Clot End-Point Detection Principles

Coagulometers are automated or semiautomated. Semiautomated coagulometers require the operator to deliver test plasma and reagents manually to the reaction cuvette and limit testing to one or two specimens at a time. They are relatively inexpensive, but their use requires considerable operator expertise.
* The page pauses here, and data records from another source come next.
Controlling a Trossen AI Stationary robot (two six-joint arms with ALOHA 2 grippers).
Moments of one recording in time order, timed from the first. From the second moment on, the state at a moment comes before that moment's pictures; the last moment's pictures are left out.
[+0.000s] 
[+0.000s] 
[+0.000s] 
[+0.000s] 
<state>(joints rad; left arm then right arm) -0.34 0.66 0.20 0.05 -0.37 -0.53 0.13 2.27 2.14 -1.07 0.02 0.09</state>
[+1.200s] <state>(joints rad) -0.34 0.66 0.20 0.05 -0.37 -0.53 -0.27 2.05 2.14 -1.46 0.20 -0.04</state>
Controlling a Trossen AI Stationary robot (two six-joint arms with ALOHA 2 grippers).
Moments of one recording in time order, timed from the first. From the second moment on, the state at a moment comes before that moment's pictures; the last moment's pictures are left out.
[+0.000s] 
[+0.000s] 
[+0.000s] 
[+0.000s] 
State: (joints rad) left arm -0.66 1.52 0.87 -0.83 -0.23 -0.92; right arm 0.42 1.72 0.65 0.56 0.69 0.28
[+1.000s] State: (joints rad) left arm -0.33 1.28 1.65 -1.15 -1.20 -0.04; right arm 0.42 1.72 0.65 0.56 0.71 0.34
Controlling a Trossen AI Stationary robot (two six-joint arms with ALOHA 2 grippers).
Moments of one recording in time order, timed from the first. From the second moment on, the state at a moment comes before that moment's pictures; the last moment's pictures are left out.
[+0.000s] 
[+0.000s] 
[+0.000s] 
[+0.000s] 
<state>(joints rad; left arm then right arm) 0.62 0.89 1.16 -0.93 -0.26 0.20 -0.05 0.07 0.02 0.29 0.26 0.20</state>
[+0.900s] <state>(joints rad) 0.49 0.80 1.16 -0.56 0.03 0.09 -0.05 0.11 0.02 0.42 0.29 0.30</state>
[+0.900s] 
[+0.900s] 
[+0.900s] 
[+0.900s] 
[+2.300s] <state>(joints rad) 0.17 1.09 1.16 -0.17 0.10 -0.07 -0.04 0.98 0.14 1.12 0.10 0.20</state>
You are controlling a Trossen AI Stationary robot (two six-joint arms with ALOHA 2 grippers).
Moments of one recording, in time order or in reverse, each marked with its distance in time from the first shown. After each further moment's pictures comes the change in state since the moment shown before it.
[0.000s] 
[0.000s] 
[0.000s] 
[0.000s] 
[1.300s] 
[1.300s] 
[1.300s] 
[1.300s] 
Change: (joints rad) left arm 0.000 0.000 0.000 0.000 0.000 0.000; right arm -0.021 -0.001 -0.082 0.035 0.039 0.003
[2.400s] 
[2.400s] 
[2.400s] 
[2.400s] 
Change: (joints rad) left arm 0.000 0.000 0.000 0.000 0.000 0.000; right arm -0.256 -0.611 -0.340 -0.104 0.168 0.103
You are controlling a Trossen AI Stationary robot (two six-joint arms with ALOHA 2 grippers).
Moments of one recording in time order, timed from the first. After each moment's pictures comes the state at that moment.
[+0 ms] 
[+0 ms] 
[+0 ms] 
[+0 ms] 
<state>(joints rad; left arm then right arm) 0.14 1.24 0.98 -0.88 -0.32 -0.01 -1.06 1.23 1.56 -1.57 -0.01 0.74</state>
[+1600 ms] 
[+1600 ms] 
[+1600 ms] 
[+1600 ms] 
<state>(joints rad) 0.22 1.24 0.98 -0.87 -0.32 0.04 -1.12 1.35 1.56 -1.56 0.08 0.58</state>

Fully automated analyzers provide pipetting systems that automatically transfer reagents and test plasma to reaction vessels and measure the end point without operator intervention (Table 47-1). Multiple specimens can be tested simultaneously. Automated coagulometers are expensive, and laboratory staff require specialized training to operate and maintain them. Regardless of technology, all semiautomated and automated analyzers offer better coagulation testing accuracy and precision than visual methods.

TABLE 47-1

Levels of Coagulation Automation

Level	Description	Examples
Manual	All reagents and specimens are transferred manually by the operator. Temperature is maintained by a water bath or heat block; external measurement by operator may be required. End point is determined visually by the operator. Timer is initiated and stopped by the operator.	Tilt tube Wire loop
Semiautomated	All reagents and specimens are transferred manually by the operator. Instrument usually contains a device for maintaining constant 37° C temperature. Analyzer may internally monitor temperature. Instrument has mechanism to initiate timing device automatically on addition of final reagent and mechanism for detecting clot formation and stopping the timer.	Fibrometer STart 4 Cascade M-4 Cascade-M BFT-II KC1 KC4
Automated	All reagents are automatically pipetted by the instrument. Specimens may or may not be automatically pipetted. Analyzer contains monitoring devices and internal mechanism to maintain and monitor constant 37° C temperature throughout testing sequence. Timers are initiated and clot formation is detected automatically.	CoaLab STA-R Evolution STA Compact and Compact CT Sysmex CA-CA-530, CA-560, CA-1500, CA-7000 BCS XP

Instrument methodologies are classified into five groups based on the end-point detection principle:

• Mechanical

• Photo-optical (turbidometric)

• Nephelometric

• Chromogenic (amidolytic)

• Immunologic

Historically, coagulation instruments were limited to a single type of end-point detection system each, mechanical or photo-optical. Photo-optical instruments operated at a fixed wavelength between 500 nm and 600 nm and could be used only for clot detection. Later instruments could also read at 405 nm to perform chromogenic assays. Although this change made it possible to automate advanced coagulation protocols, it required laboratories to purchase and train staff on multiple analyzers if they wanted to offer the wider range of coagulation testing capabilities. Since 1990, instrument manufacturers have successfully incorporated multiple detection methods into single analyzers, which allows a laboratory to purchase and train on only one instrument while still providing specialized testing capabilities implemented by multiple operators.⁴

Nephelometry was first applied to immunoassay. As antigen-antibody complexes (immune complexes) precipitate, the resulting turbidity scatters incident light.⁶ In reactions in which the immune complexes are known to be too small for detection, the antibodies are first attached to microlatex particles. In coagulation, coagulation factor immunoassays employ specific factor antibodies bound to latex particles. Nephelometry provides a quantitative, but not functional, assay of coagulation factors. Nephelometry is often employed in complex automated coagulometers because it allows both clot-based assay and immunoassay. Nephelometry-style analyzers can be used to produce high-volume multiple-assay coagulation profiles.